### Exercise objective
Below is a listing from which only part is wanted; return exactly the lines from the one with "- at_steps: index" up to and including the one with "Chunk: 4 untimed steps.".

:: Given data ::

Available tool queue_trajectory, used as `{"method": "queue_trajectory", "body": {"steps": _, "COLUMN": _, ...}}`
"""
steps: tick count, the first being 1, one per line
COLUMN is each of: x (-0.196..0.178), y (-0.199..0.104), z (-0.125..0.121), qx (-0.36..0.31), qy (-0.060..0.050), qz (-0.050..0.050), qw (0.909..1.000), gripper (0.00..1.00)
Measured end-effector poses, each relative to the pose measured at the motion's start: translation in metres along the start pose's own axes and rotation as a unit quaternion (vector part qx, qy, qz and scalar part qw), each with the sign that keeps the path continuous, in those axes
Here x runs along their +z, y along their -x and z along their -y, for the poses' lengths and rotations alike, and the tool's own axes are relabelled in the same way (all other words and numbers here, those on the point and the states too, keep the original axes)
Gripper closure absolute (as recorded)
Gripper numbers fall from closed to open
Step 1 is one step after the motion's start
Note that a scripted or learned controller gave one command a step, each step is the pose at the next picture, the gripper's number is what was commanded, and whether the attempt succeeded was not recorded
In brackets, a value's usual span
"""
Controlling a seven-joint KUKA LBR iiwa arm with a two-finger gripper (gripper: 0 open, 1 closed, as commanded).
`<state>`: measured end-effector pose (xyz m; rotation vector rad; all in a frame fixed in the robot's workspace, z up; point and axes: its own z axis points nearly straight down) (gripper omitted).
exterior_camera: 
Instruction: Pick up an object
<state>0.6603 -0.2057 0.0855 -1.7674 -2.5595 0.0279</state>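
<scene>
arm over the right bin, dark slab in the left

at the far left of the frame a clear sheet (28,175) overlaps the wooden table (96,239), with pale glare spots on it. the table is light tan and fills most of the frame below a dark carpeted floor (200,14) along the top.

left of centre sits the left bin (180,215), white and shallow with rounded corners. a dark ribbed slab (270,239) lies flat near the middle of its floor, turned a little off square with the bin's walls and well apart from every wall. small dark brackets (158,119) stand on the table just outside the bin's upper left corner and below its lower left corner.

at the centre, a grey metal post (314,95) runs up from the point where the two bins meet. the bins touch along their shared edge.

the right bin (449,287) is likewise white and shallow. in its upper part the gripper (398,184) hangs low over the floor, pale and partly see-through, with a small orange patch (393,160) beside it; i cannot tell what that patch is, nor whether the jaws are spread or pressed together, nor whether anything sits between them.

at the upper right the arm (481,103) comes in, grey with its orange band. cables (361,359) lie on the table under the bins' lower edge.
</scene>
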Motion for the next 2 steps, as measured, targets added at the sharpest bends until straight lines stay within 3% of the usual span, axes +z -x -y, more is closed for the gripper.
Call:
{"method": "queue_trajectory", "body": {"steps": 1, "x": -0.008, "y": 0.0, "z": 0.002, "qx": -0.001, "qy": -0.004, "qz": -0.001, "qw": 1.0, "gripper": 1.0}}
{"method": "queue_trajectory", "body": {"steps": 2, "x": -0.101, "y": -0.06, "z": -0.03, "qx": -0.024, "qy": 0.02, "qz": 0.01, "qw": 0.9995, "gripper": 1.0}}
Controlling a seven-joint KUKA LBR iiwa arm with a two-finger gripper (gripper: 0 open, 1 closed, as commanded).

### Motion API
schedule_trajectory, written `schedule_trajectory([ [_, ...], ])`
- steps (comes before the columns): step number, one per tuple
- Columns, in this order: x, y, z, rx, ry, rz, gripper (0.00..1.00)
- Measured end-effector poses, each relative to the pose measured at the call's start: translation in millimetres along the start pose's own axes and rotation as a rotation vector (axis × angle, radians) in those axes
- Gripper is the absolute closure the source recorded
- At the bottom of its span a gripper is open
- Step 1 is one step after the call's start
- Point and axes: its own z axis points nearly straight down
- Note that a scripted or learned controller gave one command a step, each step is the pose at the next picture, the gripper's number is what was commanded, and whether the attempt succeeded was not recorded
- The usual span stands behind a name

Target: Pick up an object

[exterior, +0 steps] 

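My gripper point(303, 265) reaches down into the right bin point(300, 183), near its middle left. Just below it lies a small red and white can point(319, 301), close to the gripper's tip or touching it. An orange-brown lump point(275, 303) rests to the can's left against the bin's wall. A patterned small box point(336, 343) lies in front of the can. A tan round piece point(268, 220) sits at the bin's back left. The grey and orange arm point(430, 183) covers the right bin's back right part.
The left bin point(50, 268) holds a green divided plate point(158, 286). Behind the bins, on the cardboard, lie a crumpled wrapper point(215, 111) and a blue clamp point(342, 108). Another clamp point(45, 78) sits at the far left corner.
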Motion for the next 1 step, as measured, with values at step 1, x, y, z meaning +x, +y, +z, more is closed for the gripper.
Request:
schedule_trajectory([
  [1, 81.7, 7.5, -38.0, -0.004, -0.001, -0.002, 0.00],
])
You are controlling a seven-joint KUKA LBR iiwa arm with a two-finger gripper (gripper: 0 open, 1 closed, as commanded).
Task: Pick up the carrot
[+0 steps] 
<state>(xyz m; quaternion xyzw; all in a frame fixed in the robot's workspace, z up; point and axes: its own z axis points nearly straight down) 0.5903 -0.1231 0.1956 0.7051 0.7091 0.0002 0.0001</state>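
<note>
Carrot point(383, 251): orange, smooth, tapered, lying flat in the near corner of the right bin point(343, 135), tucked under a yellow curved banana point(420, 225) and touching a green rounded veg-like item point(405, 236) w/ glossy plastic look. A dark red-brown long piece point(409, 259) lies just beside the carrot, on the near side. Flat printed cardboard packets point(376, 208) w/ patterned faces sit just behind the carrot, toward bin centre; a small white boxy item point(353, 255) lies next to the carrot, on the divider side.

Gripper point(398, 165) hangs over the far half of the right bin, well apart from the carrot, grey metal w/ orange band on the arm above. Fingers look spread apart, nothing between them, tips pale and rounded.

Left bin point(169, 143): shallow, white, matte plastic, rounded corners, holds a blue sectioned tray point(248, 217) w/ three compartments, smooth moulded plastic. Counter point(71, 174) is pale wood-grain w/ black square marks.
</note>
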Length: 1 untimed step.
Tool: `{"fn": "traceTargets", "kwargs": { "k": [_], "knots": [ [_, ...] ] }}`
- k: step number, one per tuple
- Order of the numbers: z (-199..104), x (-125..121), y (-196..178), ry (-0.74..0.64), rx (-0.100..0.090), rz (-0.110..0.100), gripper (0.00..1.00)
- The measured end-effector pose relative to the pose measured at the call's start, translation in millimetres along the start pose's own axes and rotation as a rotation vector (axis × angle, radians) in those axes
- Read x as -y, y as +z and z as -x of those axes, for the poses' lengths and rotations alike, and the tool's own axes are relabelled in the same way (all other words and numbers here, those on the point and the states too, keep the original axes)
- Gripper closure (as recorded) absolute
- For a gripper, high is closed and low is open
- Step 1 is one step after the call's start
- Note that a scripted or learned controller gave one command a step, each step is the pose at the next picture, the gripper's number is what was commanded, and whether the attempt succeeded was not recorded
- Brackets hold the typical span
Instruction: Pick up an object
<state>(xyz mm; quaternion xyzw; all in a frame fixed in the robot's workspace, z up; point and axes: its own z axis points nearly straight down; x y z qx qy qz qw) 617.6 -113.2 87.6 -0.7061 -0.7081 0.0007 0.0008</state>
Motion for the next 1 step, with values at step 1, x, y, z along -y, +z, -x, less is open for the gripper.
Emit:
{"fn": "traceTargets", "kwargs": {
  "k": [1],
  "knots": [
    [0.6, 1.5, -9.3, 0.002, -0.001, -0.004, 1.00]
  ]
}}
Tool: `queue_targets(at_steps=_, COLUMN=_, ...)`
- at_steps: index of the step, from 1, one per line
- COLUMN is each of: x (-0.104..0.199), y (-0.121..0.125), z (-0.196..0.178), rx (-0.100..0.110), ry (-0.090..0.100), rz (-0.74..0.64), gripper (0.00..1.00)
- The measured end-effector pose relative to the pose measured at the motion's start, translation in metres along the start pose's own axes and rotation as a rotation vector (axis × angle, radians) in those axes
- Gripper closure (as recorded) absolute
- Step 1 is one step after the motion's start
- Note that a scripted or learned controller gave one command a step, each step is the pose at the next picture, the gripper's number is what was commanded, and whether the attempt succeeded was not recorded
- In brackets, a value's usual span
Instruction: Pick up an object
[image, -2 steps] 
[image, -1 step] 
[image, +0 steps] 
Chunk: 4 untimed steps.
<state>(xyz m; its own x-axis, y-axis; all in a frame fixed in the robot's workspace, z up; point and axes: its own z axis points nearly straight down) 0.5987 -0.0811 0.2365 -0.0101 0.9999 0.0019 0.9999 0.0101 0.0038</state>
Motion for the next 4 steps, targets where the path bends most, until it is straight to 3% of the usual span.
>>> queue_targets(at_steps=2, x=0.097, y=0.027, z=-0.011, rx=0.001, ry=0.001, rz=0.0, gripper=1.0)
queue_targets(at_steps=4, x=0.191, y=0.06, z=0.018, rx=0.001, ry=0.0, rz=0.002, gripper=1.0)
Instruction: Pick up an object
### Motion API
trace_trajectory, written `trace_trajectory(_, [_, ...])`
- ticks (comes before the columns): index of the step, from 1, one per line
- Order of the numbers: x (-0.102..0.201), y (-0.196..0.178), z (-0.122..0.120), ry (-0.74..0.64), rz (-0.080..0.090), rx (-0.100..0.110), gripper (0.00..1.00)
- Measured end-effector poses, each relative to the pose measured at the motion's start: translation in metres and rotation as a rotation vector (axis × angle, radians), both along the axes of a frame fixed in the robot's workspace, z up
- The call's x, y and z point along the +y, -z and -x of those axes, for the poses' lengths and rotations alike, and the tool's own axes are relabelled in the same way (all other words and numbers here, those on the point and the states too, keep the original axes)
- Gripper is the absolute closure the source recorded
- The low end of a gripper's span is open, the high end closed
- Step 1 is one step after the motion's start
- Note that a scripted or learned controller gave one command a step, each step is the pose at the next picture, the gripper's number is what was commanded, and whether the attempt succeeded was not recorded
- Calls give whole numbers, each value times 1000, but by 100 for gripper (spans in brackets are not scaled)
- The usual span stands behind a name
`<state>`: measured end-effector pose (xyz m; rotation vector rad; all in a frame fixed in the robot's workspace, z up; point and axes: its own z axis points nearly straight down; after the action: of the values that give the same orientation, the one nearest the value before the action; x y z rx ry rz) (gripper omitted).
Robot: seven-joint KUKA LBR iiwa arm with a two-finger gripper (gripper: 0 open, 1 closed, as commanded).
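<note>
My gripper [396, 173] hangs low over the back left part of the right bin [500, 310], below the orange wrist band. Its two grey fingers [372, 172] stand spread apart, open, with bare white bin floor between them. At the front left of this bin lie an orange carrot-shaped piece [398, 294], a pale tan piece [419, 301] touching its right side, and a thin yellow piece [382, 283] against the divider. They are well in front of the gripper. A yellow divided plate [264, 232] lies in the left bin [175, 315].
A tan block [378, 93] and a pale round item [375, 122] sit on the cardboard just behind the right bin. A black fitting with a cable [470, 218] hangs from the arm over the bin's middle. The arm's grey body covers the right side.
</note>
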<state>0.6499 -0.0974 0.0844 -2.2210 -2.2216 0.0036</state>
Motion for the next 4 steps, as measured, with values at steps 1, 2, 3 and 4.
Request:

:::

### Expected answer
- at_steps: index of the step, from 1, one per line
- COLUMN is each of: x (-0.104..0.199), y (-0.121..0.125), z (-0.196..0.178), rx (-0.100..0.110), ry (-0.090..0.100), rz (-0.74..0.64), gripper (0.00..1.00)
- The measured end-effector pose relative to the pose measured at the motion's start, translation in metres along the start pose's own axes and rotation as a rotation vector (axis × angle, radians) in those axes
- Gripper closure (as recorded) absolute
- Step 1 is one step after the motion's start
- Note that a scripted or learned controller gave one command a step, each step is the pose at the next picture, the gripper's number is what was commanded, and whether the attempt succeeded was not recorded
- In brackets, a value's usual span
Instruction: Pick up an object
[image, -2 steps] 
[image, -1 step] 
[image, +0 steps] 
Chunk: 4 untimed steps.

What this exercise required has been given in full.